#justice

« Restaure nos juges comme aux temps premiers,

Nos mentors comme au commencement. »

 

(Prière de la Amida)

Un Sanhédrin pour le peuple juif

À ces mots quotidiennement ânonnés, quelle image se projette dans la pensée du priant ? Gorgé de pseudo-culture talmudique, à quoi rêve-t-il en cet instant précis ? La réponse est aussi banale que terrifiante, dictée par la nostalgie imposée, au nom d’une histoire fantasmée : le citoyen-priant de 2023 rêve de royauté, et, avec elle, de peine de mort, d’esclavage (à deux régimes : pour juif ou non), de femme à peine plus favorisée que l’esclave, de coups de fouet, d’une justice prompte à pratiquer la terreur. Ils rêvent d’antiquité nos priants, mais ne le savent pas, passionnés qu’ils sont d’anathèmes et d’abolition de la pensée. Interrogez-les, ils ne se rendront même pas compte de ce que leur bouche vous dira.

Pourtant, on sait quels périls naissent de masses que l’on fait mal et trop religieusement rêver. C’est ce vers quoi tend la société israélienne déjà en 2023 – elle qui concentre, depuis le miracle de 1948, l’essentiel de la trajectoire du peuple juif – à force de caprices politiques, de compromis, d’abaissements sur fond de messianité toxique. Son destin ? En rupture avec la diaspora, filer droit vers un scénario iranien : un monde sans profane, le rêve banal du priant, dans un cerveau assoupi.

Mais nous sommes en 2063 et la dystopie n’est pas advenue. Car il y eut un tournant, un terme au lourd héritage de vingt siècles d’éparpillement. Ce fut, on ne sait trop comment, la fin de l’exil de la Halakha.

Exil de la Halakha, qu’est-ce à dire ? La Halakha de 2023, fruit du long exil, en porte tous les stigmates et représente au moins une quadruple aberration :
1. Par l’éclatement insensé de sa production, elle est rendue proprement insaisissable et inaccessible.
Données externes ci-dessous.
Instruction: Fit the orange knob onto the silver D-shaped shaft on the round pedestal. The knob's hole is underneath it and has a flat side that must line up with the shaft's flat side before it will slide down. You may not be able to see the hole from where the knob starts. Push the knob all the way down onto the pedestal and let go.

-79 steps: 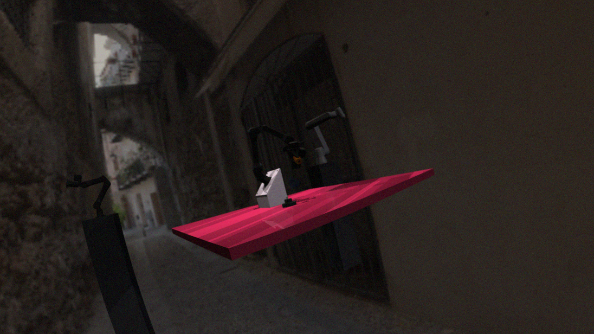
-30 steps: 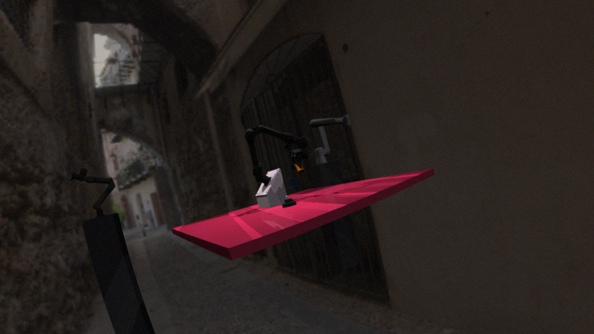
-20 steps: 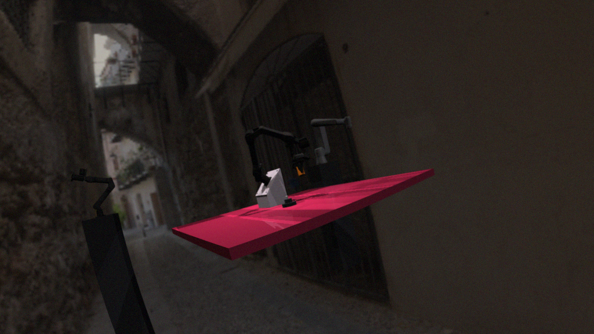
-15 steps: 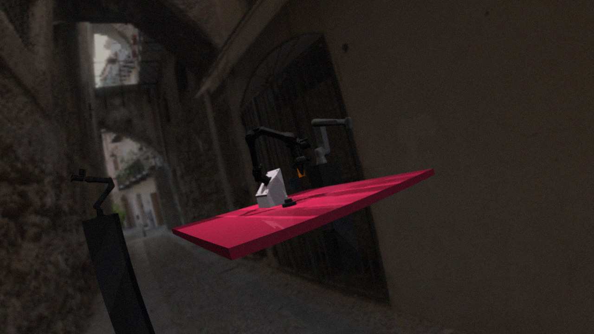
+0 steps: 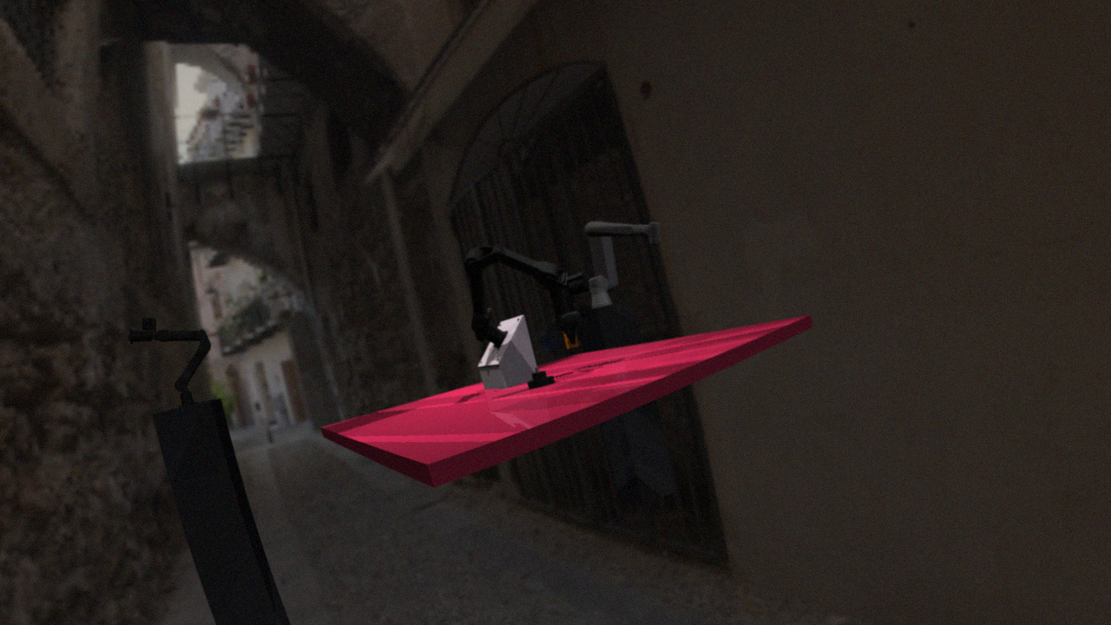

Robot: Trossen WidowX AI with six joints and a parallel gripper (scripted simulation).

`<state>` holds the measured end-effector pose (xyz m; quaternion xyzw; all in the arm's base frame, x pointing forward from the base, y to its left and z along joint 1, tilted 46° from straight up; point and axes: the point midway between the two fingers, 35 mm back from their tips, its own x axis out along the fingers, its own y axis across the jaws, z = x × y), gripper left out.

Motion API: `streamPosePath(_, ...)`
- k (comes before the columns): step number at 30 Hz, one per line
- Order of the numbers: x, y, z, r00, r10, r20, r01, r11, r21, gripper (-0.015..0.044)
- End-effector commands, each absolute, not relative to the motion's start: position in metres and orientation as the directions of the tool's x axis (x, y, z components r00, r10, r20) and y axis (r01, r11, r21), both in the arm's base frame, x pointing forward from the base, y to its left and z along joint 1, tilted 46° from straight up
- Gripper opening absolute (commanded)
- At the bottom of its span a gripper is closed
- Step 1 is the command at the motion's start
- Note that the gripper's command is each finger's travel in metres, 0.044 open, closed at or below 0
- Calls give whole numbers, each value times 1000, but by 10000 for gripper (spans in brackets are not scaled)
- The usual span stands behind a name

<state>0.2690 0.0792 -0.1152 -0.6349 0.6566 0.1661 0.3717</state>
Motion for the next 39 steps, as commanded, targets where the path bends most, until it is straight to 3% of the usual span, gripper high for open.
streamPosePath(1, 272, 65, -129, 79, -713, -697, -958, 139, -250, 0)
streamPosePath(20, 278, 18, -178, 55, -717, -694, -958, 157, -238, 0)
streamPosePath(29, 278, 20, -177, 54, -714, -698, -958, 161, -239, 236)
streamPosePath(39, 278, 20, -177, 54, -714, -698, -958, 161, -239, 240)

Quasiment plus aucune notion restée simple et stable à force de raisonnements additionnés surgis de n’importe où.
2. Elle cultive autant de clivages culturels et doctrinaux qui auraient dû se résorber, rendant impossible tout sens commun.
3. Produite par des esprits très inégalement accessibles aux sciences, elle est largement déconnectée des réalités et du monde.
4. Médiocrité de la classe politique oblige, elle est devenue le pur instrument d’intérêts claniques, appuyés par telle force – voire telle faiblesse – idéologique. Vérifiez par vous-même : qui n’est pas de la famille ou du parti, n’est pas Dayan en poste.

2023 : beaux esprits tétanisés, peuple juif en souffrance par tant de sujets, une élite religieuse condamnée par elle-même à l’inaction. 2063 : une société apaisée, mûre, éduquée, à la spiritualité assainie qui tourne le dos à la superstition et se défie enfin du sous-produit ; une société juste, égalitaire, en paix avec ses voisins, en harmonie avec sa pluralité, en phase avec la diaspora.

Par quel autre miracle ? Par l’œuvre du Grand Sanhédrin du peuple juif.
Il y eut moult tentatives de restaurer la grande institution de la période du second temple, fille de la Grande Assemblée d’Ezra. Jusqu’à la dernière tentative en 2004, avortée – ou en passe de l’être – pour avoir épousé les instincts les plus violents de l’extrême droite nationale.

Lisons plutôt le traité de Talmud dédié et faisons œuvre de sagesse. Le Sanhédrin auquel nous pourrions rêver est au sommet de la légitimité : ses avis sont, comme jadis, contraignants pour l’arborescence des autorités et assemblées religieuses locales. Composé des plus grands esprits – femmes et hommes – versés dans les savoirs de l’humanité comme dans la sagesse juive, il est ouvert au principe de la recherche dans toutes ses disciplines. Représentatif, il n’est pas le Sanhédrin de l’État d’Israël pas plus que de quelques factions, mais la Haute Assemblée du peuple juif mondial. Il est en charge des questions religieuses et n’intervient pas en politique. Il encadre la recherche halakhique, centralise les plus grands arbitrages, ose les décisions salutaires, relance l’étude savante des Écritures, le chantier de la théologie fondamentale délaissé depuis l’âge d’or Espagnol…

… Mais, il est temps de rendre la plume et, pour qui le peut, de commencer à agir.